[Records from a data source]
————

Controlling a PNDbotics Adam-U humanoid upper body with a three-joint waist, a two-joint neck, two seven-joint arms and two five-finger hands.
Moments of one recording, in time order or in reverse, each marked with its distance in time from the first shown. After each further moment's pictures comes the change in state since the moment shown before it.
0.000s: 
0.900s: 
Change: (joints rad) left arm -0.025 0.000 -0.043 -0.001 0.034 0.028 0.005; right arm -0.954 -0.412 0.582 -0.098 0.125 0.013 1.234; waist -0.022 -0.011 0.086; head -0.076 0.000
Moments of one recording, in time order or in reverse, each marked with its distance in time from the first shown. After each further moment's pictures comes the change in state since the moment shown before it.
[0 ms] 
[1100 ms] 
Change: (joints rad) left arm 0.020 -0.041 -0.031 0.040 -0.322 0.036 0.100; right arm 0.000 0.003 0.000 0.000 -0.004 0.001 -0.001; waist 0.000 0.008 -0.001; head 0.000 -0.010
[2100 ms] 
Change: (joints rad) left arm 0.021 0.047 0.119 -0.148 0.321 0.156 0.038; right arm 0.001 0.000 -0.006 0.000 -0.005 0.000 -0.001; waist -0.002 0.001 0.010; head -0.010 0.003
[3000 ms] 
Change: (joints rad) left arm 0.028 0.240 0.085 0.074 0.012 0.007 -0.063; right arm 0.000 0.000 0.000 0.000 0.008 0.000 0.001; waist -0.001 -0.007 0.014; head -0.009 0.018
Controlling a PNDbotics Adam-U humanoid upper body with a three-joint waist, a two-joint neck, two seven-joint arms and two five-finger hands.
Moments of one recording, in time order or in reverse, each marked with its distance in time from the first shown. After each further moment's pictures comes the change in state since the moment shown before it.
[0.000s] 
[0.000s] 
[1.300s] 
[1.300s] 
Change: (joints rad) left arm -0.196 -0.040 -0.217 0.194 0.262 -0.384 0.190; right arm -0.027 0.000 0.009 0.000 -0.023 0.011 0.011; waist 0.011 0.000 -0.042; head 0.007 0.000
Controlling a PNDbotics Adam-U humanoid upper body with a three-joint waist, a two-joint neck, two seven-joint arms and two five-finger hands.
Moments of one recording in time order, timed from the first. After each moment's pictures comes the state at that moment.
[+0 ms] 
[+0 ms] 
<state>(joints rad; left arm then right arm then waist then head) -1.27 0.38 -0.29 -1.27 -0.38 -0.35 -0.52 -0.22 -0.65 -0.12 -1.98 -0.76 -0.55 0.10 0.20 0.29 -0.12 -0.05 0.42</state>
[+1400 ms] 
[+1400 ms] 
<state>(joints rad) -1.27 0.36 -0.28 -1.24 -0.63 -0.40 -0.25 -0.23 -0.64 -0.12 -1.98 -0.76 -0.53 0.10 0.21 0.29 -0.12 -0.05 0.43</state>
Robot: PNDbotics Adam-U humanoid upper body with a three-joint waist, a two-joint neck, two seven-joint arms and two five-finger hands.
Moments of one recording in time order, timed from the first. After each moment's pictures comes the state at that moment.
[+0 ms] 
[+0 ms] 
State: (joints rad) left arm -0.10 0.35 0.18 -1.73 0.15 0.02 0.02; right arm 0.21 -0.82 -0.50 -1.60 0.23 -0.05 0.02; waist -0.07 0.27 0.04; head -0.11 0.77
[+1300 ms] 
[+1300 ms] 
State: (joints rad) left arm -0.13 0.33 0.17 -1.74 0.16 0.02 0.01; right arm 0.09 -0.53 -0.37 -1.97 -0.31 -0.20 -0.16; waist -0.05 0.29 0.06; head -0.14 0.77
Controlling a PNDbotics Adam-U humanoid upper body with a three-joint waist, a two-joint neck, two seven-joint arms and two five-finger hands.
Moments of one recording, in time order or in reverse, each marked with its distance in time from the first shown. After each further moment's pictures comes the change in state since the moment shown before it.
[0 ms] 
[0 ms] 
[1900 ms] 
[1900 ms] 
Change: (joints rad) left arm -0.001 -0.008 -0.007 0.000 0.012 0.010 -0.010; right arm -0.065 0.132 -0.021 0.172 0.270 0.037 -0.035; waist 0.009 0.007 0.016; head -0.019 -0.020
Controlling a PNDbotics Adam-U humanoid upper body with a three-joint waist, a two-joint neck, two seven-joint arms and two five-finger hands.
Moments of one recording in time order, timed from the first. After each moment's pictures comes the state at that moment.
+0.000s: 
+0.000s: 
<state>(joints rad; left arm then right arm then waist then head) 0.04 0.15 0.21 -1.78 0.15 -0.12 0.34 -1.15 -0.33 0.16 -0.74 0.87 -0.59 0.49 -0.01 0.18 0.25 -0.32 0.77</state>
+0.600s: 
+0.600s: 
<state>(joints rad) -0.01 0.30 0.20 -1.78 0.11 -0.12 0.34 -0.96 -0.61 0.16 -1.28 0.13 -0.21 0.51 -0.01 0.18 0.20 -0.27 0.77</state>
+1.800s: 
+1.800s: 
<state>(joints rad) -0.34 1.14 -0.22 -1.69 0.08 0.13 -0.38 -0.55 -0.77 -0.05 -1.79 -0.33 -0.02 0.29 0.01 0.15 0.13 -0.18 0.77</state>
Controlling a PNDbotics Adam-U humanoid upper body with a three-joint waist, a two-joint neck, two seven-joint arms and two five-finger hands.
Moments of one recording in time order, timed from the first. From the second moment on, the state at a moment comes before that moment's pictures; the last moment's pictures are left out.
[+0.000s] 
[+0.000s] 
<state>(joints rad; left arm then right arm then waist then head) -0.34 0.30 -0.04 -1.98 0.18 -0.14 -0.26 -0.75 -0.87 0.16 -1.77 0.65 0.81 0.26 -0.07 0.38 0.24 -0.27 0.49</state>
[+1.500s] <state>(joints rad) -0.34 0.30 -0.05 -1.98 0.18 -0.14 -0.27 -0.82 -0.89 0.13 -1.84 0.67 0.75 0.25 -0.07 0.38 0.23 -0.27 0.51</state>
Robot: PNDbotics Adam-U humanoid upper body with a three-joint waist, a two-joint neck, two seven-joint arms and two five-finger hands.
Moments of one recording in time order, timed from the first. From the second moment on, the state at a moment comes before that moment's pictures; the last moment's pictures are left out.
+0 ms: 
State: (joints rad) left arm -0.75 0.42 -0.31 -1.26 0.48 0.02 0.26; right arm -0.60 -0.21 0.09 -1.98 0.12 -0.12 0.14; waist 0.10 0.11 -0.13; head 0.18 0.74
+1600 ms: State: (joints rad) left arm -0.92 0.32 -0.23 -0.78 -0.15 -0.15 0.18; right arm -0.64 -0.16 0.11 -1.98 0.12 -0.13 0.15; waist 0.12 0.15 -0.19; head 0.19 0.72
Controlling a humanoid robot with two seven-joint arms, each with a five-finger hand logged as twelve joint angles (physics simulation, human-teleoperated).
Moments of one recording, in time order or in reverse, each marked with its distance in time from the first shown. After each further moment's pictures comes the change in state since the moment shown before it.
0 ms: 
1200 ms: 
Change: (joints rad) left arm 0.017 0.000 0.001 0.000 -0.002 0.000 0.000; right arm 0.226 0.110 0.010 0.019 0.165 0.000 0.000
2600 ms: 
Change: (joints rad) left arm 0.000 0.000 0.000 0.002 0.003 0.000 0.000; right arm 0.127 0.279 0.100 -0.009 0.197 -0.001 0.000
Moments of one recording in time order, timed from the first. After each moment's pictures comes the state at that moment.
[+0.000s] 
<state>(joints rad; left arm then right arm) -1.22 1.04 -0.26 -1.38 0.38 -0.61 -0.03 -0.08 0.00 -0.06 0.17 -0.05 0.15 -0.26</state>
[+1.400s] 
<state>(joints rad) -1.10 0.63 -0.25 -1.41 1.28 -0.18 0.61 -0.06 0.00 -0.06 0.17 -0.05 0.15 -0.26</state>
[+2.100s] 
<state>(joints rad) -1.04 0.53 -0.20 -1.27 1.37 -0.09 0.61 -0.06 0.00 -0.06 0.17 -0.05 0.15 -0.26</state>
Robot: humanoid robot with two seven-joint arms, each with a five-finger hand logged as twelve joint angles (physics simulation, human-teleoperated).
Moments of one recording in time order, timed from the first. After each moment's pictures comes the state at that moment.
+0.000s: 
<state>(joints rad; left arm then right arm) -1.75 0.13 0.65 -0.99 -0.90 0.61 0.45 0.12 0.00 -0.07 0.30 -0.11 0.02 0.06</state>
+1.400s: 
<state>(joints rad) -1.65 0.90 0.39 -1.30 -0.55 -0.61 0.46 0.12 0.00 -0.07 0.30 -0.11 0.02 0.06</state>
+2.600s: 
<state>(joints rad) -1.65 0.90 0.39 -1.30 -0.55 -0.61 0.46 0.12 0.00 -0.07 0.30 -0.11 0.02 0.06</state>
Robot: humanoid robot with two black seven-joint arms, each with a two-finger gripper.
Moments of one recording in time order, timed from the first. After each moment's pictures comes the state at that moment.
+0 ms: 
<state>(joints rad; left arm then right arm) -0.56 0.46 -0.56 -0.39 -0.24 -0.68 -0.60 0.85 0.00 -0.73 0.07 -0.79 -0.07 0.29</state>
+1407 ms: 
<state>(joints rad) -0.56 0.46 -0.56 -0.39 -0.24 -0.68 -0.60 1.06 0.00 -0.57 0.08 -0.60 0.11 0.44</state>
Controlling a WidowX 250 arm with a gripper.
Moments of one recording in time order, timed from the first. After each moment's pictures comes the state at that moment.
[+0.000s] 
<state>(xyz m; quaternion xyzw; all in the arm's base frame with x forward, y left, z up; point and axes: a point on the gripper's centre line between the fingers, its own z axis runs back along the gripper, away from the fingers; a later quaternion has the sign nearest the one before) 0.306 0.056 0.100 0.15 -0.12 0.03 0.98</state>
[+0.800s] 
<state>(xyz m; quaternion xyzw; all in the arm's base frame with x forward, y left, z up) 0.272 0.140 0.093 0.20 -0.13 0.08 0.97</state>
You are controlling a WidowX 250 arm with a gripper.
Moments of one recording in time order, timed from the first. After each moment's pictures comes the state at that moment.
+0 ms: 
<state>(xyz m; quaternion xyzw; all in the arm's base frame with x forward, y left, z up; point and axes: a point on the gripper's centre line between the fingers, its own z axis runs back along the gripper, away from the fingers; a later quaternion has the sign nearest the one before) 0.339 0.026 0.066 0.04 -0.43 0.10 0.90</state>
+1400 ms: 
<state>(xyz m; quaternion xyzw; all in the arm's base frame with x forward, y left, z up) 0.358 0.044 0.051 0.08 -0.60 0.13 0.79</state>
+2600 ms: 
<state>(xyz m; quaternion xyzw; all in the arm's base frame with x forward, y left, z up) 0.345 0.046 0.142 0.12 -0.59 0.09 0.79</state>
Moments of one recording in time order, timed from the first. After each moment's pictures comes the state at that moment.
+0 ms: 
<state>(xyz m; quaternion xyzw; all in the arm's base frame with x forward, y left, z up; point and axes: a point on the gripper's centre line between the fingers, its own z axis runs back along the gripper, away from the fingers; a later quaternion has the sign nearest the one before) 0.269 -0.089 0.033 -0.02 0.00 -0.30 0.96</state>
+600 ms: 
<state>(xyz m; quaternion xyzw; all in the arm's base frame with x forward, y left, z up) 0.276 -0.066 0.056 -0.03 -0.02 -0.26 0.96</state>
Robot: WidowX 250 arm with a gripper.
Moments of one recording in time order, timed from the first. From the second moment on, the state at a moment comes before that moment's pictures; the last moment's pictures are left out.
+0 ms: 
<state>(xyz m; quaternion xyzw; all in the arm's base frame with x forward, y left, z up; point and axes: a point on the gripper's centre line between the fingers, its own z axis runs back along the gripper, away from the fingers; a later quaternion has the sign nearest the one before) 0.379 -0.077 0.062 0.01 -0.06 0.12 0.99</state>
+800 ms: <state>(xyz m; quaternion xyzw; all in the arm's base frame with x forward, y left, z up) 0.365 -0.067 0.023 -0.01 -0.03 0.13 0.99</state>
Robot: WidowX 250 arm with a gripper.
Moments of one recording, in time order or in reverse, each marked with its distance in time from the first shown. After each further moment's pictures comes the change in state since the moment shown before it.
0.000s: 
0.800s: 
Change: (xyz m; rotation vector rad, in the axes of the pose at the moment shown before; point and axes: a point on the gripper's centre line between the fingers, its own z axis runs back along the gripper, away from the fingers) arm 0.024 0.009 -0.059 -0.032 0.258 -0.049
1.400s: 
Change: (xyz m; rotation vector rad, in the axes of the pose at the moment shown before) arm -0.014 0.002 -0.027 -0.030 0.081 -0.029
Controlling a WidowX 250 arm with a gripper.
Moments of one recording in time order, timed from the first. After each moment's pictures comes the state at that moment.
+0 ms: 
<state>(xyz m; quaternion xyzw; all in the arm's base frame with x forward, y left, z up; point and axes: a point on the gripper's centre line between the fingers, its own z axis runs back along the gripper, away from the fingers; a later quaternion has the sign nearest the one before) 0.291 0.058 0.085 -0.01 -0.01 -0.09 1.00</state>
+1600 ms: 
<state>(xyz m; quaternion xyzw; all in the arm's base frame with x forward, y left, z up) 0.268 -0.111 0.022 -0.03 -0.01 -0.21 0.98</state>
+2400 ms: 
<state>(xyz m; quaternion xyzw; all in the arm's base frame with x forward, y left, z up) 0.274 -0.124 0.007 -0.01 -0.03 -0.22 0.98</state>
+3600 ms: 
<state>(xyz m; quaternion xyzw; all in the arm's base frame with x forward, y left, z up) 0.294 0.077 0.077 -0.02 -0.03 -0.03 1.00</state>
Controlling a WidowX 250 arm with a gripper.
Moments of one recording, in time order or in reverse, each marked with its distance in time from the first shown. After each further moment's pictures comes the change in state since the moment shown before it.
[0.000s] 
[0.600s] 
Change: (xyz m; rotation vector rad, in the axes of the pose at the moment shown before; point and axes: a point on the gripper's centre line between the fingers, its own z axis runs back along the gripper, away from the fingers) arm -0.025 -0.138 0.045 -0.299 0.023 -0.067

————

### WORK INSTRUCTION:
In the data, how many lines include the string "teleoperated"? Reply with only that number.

### SOLUTION TO THIS TASK:
2